È possibile sostenere gli interventi di Caritas Italiana, con il conto corrente postale n. 347013, o donazione on-line sul sito www.caritas.it o bonifico bancario (causale “Emergenza Corno d’Africa”) tramite: Banca Popolare Etica, IT24 C050 1803 2000 0001 3331 111; Banca Intesa Sanpaolo, Iban: IT66 W030 6909 6061 0000 0012 474; Banco Posta, Iban: IT91 P076 0103 2000 0000 0347 013; UniCredit, Iban: IT 88 U 02008 05206 000011063119.
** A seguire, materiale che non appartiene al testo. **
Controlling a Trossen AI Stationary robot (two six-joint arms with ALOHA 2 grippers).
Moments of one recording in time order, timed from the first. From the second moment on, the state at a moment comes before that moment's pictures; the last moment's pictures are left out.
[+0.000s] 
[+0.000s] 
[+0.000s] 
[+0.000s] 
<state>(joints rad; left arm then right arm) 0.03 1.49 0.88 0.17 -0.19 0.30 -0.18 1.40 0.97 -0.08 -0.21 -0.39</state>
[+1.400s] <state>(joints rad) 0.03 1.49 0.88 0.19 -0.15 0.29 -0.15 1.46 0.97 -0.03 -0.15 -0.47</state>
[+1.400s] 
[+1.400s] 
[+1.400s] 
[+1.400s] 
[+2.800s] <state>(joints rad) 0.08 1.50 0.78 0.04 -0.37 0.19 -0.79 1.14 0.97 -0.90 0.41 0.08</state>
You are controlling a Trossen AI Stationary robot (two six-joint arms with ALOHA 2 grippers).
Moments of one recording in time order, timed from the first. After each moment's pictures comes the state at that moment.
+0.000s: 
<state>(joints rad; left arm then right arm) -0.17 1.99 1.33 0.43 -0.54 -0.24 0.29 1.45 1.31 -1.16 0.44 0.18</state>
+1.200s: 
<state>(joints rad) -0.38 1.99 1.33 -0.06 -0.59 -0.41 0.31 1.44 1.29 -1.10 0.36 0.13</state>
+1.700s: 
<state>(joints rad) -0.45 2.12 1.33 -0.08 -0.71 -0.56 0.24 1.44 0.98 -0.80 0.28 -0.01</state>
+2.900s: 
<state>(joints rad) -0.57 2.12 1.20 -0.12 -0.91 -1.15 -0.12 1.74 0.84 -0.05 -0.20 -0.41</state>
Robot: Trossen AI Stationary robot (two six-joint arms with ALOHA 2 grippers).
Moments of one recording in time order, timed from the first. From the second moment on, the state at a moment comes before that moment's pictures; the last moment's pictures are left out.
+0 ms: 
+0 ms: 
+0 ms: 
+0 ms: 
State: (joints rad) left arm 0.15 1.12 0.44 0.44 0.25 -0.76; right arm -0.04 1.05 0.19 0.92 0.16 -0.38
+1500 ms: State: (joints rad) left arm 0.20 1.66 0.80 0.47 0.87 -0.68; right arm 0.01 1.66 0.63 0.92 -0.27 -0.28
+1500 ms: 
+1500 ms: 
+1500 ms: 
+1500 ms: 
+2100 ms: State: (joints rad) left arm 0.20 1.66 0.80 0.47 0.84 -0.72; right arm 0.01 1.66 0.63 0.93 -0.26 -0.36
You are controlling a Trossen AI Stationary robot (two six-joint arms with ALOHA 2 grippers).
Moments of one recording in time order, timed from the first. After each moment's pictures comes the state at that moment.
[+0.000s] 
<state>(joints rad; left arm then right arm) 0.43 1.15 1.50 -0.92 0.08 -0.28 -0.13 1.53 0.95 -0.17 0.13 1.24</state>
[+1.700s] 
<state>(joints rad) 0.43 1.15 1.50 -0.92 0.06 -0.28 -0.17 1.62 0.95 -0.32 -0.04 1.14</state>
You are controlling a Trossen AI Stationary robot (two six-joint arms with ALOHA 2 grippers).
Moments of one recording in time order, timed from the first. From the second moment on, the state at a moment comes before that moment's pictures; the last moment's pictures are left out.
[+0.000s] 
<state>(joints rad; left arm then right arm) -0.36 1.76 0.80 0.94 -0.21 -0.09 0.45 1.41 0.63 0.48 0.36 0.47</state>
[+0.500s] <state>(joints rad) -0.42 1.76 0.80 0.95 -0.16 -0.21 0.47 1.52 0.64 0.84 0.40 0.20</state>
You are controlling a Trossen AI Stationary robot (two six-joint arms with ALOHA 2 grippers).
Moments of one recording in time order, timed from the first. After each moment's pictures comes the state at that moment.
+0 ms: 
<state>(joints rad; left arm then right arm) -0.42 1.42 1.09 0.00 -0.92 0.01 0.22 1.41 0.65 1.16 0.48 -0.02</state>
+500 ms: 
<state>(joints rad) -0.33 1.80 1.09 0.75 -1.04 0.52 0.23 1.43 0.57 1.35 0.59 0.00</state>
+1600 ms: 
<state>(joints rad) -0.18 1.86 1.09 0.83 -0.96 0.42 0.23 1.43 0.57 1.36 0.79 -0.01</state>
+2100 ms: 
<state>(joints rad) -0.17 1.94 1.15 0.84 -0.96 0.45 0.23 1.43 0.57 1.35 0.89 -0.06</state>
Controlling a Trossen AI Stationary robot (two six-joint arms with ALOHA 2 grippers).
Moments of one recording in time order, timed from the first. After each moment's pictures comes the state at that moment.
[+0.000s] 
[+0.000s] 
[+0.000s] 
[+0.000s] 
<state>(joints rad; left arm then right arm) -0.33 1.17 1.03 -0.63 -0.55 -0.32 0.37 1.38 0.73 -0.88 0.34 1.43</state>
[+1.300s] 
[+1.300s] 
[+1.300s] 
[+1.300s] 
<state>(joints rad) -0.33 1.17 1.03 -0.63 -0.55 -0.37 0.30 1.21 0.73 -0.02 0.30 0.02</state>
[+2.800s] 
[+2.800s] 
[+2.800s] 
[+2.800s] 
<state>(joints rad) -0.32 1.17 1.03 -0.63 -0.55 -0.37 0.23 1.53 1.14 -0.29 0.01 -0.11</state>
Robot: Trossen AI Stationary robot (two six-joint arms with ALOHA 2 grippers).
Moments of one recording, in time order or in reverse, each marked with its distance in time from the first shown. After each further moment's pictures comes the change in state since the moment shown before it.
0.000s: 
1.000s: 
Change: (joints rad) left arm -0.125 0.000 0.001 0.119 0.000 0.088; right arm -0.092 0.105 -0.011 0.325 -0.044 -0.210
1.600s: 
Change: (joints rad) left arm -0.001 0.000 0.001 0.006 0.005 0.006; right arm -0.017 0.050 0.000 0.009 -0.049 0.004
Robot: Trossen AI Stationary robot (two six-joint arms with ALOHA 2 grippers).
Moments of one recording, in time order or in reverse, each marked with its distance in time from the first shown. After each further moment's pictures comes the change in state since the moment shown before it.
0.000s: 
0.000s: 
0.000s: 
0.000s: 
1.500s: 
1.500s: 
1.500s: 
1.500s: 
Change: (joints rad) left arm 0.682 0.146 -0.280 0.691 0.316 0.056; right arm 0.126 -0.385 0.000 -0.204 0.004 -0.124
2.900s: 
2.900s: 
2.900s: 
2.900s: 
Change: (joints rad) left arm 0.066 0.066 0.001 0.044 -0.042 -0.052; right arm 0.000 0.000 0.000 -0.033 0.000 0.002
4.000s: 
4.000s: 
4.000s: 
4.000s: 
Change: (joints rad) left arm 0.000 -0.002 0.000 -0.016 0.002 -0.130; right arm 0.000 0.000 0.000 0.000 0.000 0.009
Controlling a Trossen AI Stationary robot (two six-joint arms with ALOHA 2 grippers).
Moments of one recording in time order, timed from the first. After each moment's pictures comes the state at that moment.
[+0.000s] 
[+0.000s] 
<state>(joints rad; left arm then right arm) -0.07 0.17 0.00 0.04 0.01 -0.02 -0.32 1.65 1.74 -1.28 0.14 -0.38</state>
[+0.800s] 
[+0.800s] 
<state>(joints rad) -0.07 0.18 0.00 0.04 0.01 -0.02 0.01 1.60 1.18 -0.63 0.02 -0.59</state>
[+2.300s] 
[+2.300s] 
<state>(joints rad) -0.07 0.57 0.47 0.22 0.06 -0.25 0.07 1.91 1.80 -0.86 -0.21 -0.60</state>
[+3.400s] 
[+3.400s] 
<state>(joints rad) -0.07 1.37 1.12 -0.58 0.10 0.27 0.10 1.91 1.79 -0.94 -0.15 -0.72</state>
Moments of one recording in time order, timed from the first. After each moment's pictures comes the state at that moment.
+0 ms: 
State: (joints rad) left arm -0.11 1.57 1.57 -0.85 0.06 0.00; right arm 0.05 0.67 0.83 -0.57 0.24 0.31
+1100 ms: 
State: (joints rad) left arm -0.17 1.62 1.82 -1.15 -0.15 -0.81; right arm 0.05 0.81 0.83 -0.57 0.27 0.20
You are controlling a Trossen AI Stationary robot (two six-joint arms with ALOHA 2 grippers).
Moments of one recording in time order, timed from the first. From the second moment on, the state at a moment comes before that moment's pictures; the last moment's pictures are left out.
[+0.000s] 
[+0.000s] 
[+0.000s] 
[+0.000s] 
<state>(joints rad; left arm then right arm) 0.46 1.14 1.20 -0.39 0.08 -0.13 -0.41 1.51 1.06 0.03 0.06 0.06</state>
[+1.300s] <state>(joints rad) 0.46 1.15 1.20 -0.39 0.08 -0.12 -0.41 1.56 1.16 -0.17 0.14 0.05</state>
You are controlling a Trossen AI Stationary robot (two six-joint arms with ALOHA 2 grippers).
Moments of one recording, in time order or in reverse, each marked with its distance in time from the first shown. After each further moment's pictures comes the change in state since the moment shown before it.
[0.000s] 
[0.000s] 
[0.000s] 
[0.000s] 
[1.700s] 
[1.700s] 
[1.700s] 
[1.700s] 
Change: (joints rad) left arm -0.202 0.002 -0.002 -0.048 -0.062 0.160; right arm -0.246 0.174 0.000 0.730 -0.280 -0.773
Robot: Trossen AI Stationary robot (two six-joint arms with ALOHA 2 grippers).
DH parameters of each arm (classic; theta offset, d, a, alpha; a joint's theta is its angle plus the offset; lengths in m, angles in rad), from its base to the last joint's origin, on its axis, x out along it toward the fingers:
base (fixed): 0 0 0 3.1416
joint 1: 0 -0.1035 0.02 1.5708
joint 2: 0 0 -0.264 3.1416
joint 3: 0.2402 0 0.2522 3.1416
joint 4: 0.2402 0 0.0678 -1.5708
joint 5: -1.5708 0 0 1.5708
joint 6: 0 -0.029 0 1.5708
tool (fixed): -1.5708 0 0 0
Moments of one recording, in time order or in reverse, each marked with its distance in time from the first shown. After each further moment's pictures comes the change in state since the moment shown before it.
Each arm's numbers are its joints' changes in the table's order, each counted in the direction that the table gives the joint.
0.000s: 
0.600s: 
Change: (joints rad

«In Somalia sott’acqua è andata la zona di Baidoa – racconta il vescovo di Gibuti Giorgio Bertin, amministratore apostolico di Mogadiscio – e anche Gibuti è stata colpita da piogge torrenziali mai viste l’ultima settimana di novembre. Solo 40 anni fa mi era capitato qualcosa di simile, ma ormai è da tempo che succedono questi disastri. Oltre ai danni, soprattutto per gli agricoltori che hanno perso i raccolti, c’è il problema dell’acqua stagnante in insediamenti privi di impianti fognari. Molto alto il rischio di colera e di malattie portate dalle zanzare come malaria e chikungunya». Per inviare gli aiuti la Caritas somala collabora con Coopi, Ong milanese che ha personale locale.
La Caritas italiana ha lanciato l’allarme ed è in costante contatto con le Caritas dei Paesi colpiti. «Ci siamo attivati prontamente – spiega Fabrizio Cavalletti dell’Ufficio Africa di Caritas italiana – raccogliendo anzitutto informazioni, cosa non facile per l’inaccessibilità e la mancanza di sicurezza in diverse aree. La rete Caritas si è mobilitata per rispondere ai bisogni più urgenti in coordinamento con altre organizzazioni sul terreno e le autorità locali. In particolare è in atto la distribuzione di acqua pulita, cibo, kit igienici, ripari di urgenza, teloni impermeabili, zanzariere, servizi igienici temporanei, forniture mediche. Dove è possibile è stato inviato un primo stanziamento e siamo pronti a intervenire con ulteriori contributi in base alle necessità e alle offerte che si riceveranno».
I più colpiti sono gli agricoltori, poi pastori e allevatori. «La situazione è molto critica – puntualizza Cavalletti – soprattutto in Sud Sudan e Somalia dove la popolazione vive da decenni in condizioni di estrema povertà, martoriata da anni di conflitti e fragilità dello Stato. Questa ennesima emergenza, che potrebbe essere gestita in Paesi più avanzati, mette in luce la profonda iniquità che si manifesta nel connubio tra povertà, fragilità politica, conflitti e catastrofi ambientali».